В ответе Александра Осиповича я услышала схожий инстинктивный порыв во что бы то ни стало подхватить, укрепить. Он выловил меня из той безысходной истерики. Я привела это письмо целиком, чтобы показать, как один человек может услышать другого, как сострадание может спасти этого другого и какой глубокой это требует самоотверженности. В одном из предыдущих писем Александр Осипович писал:
«Больше чем какой-нибудь род самозапечатления – письмо, если оно не чисто информационное, явление настроенческое. Именно настроение влияет на характер и содержание отбора, лепит некую внутреннюю ритмическую основу, тему».
Именно так я и читала письма. Главным было схватить ток, напряжение письма. Если к тому же слова совпадали с «ритмической основой», тогда письмо утоляло. Я пропитывалась им, припадала к нему как к источнику жизни. Я и сама часто писала оголтело, страстно, словно в забытьи.

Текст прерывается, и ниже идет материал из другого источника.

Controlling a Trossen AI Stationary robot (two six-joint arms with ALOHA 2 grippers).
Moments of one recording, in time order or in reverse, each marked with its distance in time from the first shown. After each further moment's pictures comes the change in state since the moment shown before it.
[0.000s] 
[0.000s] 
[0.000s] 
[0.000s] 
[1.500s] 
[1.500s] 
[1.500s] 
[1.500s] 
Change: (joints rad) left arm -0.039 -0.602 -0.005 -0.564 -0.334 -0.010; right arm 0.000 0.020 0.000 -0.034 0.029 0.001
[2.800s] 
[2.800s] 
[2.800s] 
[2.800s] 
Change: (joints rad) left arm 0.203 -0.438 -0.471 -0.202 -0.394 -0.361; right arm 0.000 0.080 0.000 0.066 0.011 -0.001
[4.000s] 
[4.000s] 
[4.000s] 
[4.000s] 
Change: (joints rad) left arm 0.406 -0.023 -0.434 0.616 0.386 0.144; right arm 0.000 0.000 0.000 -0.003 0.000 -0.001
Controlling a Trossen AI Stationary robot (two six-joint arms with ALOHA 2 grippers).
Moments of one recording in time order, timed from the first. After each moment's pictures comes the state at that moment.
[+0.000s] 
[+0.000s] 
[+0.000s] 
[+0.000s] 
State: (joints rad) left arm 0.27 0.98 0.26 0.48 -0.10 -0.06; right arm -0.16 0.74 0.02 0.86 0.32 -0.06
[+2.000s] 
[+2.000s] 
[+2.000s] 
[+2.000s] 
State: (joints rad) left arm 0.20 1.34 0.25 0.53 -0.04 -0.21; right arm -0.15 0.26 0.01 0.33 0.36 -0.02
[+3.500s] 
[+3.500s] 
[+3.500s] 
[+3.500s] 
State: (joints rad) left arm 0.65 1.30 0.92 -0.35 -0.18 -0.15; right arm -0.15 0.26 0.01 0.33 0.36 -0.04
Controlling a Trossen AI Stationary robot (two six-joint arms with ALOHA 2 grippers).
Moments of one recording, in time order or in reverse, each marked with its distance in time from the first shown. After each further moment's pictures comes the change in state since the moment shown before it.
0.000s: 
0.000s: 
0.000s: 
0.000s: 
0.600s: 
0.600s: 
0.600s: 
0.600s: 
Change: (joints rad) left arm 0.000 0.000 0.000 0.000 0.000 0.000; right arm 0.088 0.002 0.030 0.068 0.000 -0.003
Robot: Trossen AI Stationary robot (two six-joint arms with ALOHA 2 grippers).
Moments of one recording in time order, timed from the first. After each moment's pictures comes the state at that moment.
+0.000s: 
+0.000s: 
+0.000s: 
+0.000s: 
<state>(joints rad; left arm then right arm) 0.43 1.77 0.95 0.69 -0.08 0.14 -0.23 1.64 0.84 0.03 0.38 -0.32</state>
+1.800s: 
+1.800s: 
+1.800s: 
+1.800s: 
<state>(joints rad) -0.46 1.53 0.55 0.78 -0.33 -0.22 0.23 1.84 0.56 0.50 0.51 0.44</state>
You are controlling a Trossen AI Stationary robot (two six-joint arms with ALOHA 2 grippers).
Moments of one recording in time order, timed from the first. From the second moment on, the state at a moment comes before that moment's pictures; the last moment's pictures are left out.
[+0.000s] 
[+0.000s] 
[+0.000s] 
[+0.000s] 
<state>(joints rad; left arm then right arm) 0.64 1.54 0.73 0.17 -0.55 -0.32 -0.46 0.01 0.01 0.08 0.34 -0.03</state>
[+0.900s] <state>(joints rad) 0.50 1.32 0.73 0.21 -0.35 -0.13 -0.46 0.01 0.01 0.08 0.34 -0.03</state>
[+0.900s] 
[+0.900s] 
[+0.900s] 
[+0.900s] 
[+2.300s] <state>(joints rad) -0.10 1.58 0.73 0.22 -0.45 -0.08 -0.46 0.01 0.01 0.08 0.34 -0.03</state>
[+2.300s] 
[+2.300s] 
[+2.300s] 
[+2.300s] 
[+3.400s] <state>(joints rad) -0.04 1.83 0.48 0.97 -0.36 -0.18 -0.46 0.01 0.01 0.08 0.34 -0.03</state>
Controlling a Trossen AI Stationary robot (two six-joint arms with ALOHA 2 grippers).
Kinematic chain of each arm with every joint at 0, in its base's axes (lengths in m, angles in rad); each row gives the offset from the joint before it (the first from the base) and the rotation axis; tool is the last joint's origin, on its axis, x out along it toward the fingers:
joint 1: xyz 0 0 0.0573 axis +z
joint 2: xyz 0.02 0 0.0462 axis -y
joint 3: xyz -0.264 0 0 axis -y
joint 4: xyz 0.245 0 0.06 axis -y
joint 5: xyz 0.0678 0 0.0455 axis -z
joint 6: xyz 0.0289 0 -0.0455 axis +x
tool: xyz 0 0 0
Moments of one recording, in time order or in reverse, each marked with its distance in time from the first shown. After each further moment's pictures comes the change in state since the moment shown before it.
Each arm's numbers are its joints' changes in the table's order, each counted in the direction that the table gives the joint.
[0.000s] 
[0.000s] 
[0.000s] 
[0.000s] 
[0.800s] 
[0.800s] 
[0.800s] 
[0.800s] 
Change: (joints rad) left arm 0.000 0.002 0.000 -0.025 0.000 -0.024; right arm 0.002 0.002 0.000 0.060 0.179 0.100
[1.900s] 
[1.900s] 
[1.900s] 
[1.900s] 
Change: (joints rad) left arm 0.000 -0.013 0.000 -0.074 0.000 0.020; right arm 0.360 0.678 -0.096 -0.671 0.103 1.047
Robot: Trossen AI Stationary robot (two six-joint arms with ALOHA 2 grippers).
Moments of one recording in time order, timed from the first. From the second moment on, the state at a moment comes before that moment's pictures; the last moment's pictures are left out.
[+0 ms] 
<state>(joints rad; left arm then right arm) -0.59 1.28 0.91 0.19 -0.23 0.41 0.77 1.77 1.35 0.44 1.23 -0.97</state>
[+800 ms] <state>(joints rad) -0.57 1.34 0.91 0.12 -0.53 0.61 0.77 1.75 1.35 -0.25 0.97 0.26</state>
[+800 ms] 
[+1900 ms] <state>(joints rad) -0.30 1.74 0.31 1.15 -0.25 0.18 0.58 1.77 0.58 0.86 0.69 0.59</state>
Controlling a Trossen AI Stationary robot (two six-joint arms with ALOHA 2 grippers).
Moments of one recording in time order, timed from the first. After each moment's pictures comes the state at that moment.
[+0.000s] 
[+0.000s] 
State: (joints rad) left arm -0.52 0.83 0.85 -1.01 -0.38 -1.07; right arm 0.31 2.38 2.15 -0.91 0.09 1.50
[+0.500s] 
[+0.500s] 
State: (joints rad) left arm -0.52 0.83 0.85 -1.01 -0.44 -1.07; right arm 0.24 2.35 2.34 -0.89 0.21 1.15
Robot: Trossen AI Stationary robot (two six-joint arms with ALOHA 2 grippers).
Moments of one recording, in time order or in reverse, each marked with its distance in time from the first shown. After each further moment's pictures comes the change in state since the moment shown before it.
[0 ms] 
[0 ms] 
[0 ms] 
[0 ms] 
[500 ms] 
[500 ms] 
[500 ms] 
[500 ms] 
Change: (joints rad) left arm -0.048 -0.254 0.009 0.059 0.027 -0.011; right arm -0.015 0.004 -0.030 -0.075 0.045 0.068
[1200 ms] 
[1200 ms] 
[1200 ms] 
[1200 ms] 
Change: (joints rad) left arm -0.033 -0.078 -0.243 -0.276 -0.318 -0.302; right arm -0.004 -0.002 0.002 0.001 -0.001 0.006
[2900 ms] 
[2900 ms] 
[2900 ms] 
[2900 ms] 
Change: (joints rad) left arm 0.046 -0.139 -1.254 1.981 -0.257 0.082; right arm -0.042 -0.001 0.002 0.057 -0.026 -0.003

Александр Осипович хлопотал о моём переводе на Ракпас. Вовлёк в уговоры и своих молодых друзей. Они написали мне оба: и Борис, и Мотя. Но какими юными, совсем ещё не знающими ни горя, ни жизни, а существующими на лёгкой, игривой волне, они мне показались! Сама я считала выходом для себя возврат в ТЭК. Только разъезжая с коллективом по трассе, я смогла бы хоть иногда видеть сына.
Я написала директору ТЭКа Семёну Владимировичу Ерухимовичу и его заместителю Георгию Львовичу Невольскому. Они ответили, что будут рады моему возвращению и намерены выслать наряд. В ТЭКе к тому времени многое изменилось. Увидев его новый состав, Александр Осипович написал, что там много даровитых солистов, музыкантов и профессиональных артистов драмы. «Особенно, – отмечал он, – меня поразил один актёр оскар-уайльдовского типа. Очень талантлив». Режиссёр в ТЭКе тоже был новый: Борис Павлович Семячков. Закончил ГИТИС. По национальности – коми. Говорили, творческий, темпераментный, ищущий.
Меня эти новости отпугивали. Профессионалы? Но главное – без Александра Осиповича? Смогу ли? Конечно нет. Пыл мой, однако, не убавлялся. А с нарядом на меня дело как-то застопорилось.
Били подъём. Поднимались больные. Ели кашу, звякая алюминиевыми ложками по мискам. Начинались хлопоты по корпусу. Я кипятила шприцы. Делала вливания, уколы, ставила банки. Монотонность межогского существования отупляла. Меня изгрызла тоска по сыну. Возвращение в ТЭК могло меня оживить. Так, во всяком случае, мне казалось.
* * *
Александра Петровна давно выговорила у охраны право медперсоналу жить при корпусе, где работали. Оставаясь одна в дежурке, я успевала что-то записать. Желтоватые, иссохшие листки сохранили вопросы, которыми я пыталась проломить стену, ища определение своему тогдашнему состоянию:
«Теснит в груди. Что делать, чтоб совсем окаменеть? Как самозаморозиться?», «Что будет, если охвачу размеры беды оттого, что не я укладываю спать своего мальчика, не я встречаю утро каждого дня с сыном, не ко мне тянутся его ручонки? Что делать? Что? Что?», «Адское удушье сменяется смирением. Оно так могильно тихо, что по безысходности равняется смерти», «В эти самые минуты сын мог бы быть со мной! Не могу больше! Не могу!», «Вещи не имеют тени. Мне страшно! Это и есть ад!», «Чего больше, презрения или ненависти к отцу сына? Нет. Превыше всего – стыд, нестерпимый стыд за себя, за свою незрячесть… Мы с тобой будем вместе, сын. С первого же часа выхода на волю… Только помни меня, мой мальчик, помни, помни меня…».
Из событий на этих листках отмечено одно: «ударники», то есть работа после рабочего дня. «Всю ночь была на ударнике. Разгружали вагоны с камнями». «Ночью погнали на ударник на парники». «Опять прибыли платформы с досками. Ночью будем выгружать».